After this food beckons.  Having tried to support the ethical vegetarian hippy stall, we get frustrated by their inability to actually have any food (“You could come back in about an hour”), so we visit the Dalicious stall, which we work out is named after the fact that it sells some rather tasty lentil dal, and not because it sells floppy pastrami clocks or lobster and telephone stew (note to self: set up business to sell floppy pastrami clocks or lobster and telephone stew).

Hoping to strike gold twice, we return to Gorwelion for Violet Skies.  She shares some ground with Haula, not least an impressive larynx, but her electronic torch songs are just too studio-smooth and her onstage drama the stuff of Eurovision heats.  If she stopped trying so desperately to affect, she could be someone to watch, though.

It’s funny to think of Alphabet Backwards being classed as Veterans, because they still act like naughty kids, leaping around the stage and trying to get people to wind up the security guy.  This is pop, not as youthful rebellion, but as childish fun, like The Red Hand Gang getting hopped up on tartrazine.  All this, and their playing is inch perfect too, never missing the opportunity for maximum bounciness.  The keyboards are a wee bit too quiet, but this is balanced by Steph’s flowing Sandie Shaw dress.  They are ten times more fun than Summer Camp, whom we’d just watched briefly, not to mention summerier and camper.
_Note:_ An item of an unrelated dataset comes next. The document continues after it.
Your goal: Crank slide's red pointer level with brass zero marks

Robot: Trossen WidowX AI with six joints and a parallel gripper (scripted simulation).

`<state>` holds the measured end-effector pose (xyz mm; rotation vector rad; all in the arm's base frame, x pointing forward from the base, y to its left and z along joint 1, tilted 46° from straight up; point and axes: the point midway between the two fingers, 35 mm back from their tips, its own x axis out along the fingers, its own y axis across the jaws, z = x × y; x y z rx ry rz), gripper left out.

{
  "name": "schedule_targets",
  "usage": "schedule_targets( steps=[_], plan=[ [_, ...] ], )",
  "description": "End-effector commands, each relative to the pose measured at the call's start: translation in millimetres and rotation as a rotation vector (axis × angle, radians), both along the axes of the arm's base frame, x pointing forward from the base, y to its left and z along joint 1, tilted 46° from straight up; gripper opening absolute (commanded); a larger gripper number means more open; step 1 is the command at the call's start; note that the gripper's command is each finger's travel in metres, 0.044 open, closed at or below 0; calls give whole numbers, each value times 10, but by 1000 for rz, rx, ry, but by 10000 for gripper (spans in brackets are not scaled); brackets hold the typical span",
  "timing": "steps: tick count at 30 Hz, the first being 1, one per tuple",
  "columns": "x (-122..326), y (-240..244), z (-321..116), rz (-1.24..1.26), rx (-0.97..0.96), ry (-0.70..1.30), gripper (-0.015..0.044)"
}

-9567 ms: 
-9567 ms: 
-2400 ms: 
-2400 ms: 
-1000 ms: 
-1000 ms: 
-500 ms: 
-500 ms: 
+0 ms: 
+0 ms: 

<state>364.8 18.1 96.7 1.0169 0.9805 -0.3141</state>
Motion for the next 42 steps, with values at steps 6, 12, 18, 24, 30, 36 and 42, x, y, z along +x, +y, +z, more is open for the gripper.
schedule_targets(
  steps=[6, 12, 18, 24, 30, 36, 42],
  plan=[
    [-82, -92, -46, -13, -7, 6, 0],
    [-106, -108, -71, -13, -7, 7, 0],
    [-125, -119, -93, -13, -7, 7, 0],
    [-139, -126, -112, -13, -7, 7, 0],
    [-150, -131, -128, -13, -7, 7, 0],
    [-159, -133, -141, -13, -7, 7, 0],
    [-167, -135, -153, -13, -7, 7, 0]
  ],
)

“Who likes Saint Raymond?” asks the visibly refreshed singer of soft-centred hardcore Leeds lads Brawlers.  “I mean, we’ve never heard of them, and we only ask because we just stole their fucking beer”.   He then proceeds to share said bevvies with the crowd.  Now accessories to the crime, we have no choice but to give up and enjoy the band, which despite being musclier and much louder and far far more tattoed is actually a good analogue to Alphabet Backwards: they are working very hard for you to have a good time, and are not worried a wet fart about anything else.  Pop music, in other words.

Peasants King finish off the Gorwelion stage.  Shouldn’t there be an apostrophe in that name somewhere?  Hell, don’t bother answering, we gave up after finding no fewer than 19 errors on the first page of the Truck programme alone.  Plus the cover looks like it could be the 1985 catalogue from Clockhouse at C&A, so it’s best left under lock and key.  Peasants King make a decent Britrock sound, but it all feels a bit old hat, from the guy playing a separate floor tom - so 2008 - on up.  Perhaps at the other end of the festival we’d have got more from them, but on the home straight we need more to grab us.